Task item → Every line of the material below needs to be copied exactly; omit the pictures.

=== Dataset content ===

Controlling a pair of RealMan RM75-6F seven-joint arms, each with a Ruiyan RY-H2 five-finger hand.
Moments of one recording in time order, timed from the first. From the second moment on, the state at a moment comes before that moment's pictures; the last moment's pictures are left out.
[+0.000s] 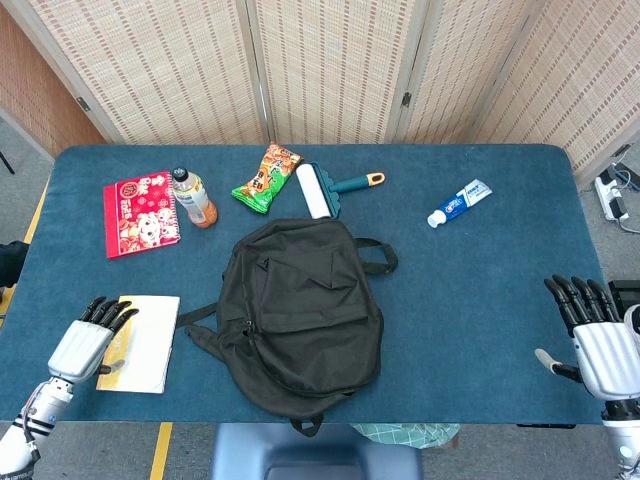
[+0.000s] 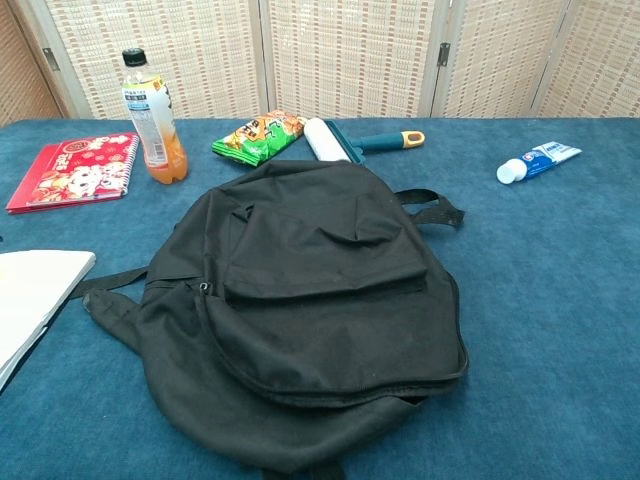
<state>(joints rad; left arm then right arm) -0.29 -1.44 0.04 -0.93 1.67 1.30 -0.15 0.07 -1.04 0.04 -1.68 -1.58 1.51 -0.03</state>
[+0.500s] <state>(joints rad) -0.27 -1.53 0.05 -0.71 1.59 1.24 -0.22 0.08 -1.04 0.05 -1.68 -1.57 1.50 -0.04</state>
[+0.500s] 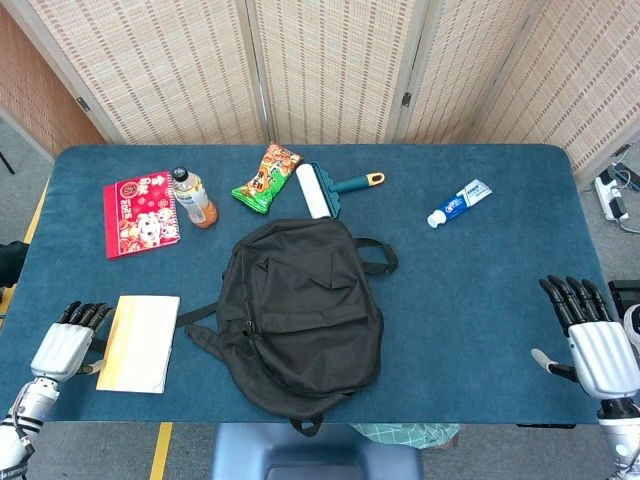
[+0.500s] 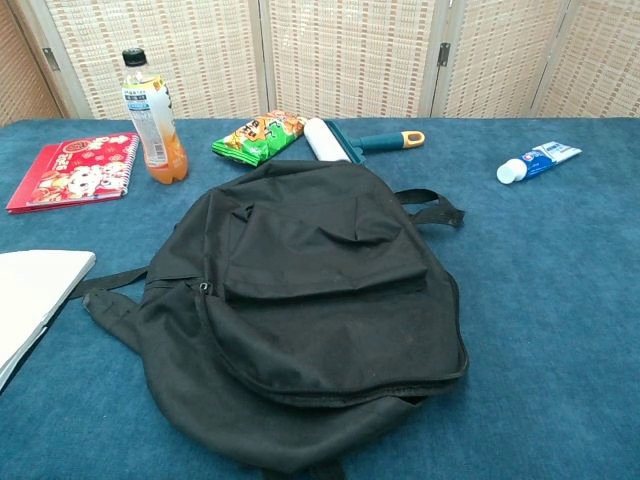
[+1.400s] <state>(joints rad) -0.34 -1.51 0.05 -0.93 1.64 1.28 -0.17 0.07 -1.04 0.04 -1.67 -1.57 1.52 -0.02</state>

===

Expected answer →
Controlling a pair of RealMan RM75-6F seven-joint arms, each with a Ruiyan RY-H2 five-finger hand.
Moments of one recording in time order, timed from the first. From the second moment on, the state at a moment comes before that moment's pictures; the last moment's pictures are left out.
[+0.000s] 
[+0.000s] 
<state>(joints rad; left arm then right arm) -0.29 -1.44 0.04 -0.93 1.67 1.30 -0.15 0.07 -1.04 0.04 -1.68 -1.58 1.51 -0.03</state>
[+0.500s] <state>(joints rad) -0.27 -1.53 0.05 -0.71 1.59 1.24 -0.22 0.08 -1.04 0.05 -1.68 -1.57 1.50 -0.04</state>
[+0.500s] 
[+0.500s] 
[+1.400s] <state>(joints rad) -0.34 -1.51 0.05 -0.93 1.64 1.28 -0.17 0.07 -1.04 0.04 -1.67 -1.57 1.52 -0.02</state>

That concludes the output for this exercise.